- **Exercise details**: Go through the entries below and count the lines where the word "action" appears; give only the count.

- **Study material**:
*** Begin section ***

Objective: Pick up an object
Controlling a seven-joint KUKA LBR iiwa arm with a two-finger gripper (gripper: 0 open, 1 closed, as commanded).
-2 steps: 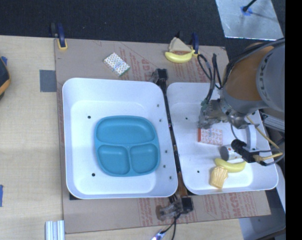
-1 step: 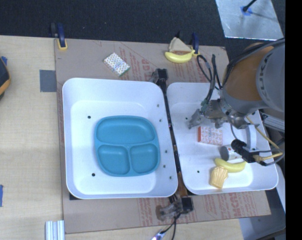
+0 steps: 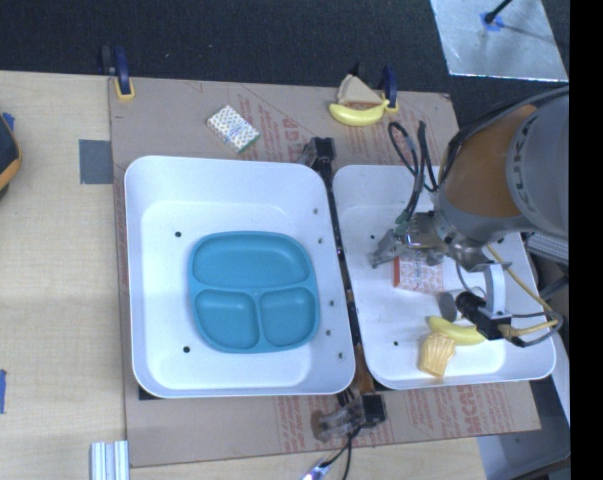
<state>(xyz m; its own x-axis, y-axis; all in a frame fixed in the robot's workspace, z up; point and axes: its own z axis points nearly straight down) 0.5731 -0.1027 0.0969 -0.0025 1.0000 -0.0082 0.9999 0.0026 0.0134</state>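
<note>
You've got the arm (image 3: 501, 173) reaching in from the right, low over the right bin (image 3: 366, 268), w/ the gripper (image 3: 409, 245) down at the bin's middle, right on a small white-and-red packet (image 3: 418, 273). Can't tell if it's open or clamped; the wrist and cables cover the tip, so don't count anything as grabbed. Nothing visibly lifted off the floor of the bin, so I'd judge the pick as not done: approach made, grasp and lift left to confirm.

Likely target is that packet, lying flat just near-side of the gripper, partly hidden under it. Too covered to call its long axis.

Other candidates in the same bin, near-right corner: a yellow banana (image 3: 455, 330), long axis running roughly left-right w/ a slight tilt toward the near side at its right end, and a pale yellow ridged piece (image 3: 436, 354) just near of it, approx. touching, long axis about near-far.

Left bin (image 3: 151, 268) holds a blue divided plate (image 3: 253, 290), flat, centred, well apart from the arm.

Outside the bins, far side on the cardboard: another banana (image 3: 356, 114) w/ a wedge-shaped piece (image 3: 358, 90) behind it, and a small patterned block (image 3: 232, 127). Not in reach of this move, I'd say.
</note>
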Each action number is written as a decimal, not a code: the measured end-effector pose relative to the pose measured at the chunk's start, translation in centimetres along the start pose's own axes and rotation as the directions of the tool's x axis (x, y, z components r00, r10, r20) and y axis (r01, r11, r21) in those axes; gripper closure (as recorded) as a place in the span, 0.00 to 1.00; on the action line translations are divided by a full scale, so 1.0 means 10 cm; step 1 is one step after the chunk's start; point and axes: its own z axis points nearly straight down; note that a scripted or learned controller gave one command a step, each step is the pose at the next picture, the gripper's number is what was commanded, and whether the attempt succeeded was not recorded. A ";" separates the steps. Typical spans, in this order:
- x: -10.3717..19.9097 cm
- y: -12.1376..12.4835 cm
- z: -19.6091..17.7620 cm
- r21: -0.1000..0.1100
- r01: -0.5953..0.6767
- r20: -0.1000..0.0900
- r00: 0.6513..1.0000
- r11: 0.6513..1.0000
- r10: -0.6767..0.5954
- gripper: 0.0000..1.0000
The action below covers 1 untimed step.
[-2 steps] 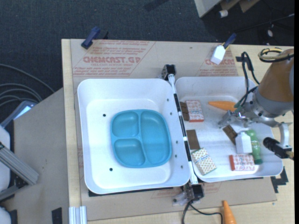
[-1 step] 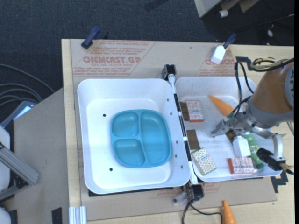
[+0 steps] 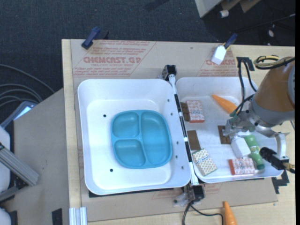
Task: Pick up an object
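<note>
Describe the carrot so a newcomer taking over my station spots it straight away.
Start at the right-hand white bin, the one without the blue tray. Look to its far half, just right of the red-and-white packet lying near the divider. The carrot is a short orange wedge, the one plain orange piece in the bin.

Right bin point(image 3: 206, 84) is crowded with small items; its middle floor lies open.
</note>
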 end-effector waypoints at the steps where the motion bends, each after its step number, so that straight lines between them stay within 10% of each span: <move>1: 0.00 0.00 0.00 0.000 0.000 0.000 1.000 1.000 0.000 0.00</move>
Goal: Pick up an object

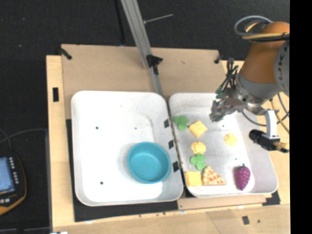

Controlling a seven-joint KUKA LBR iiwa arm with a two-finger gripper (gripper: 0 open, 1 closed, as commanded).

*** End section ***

- **Exercise result**: 2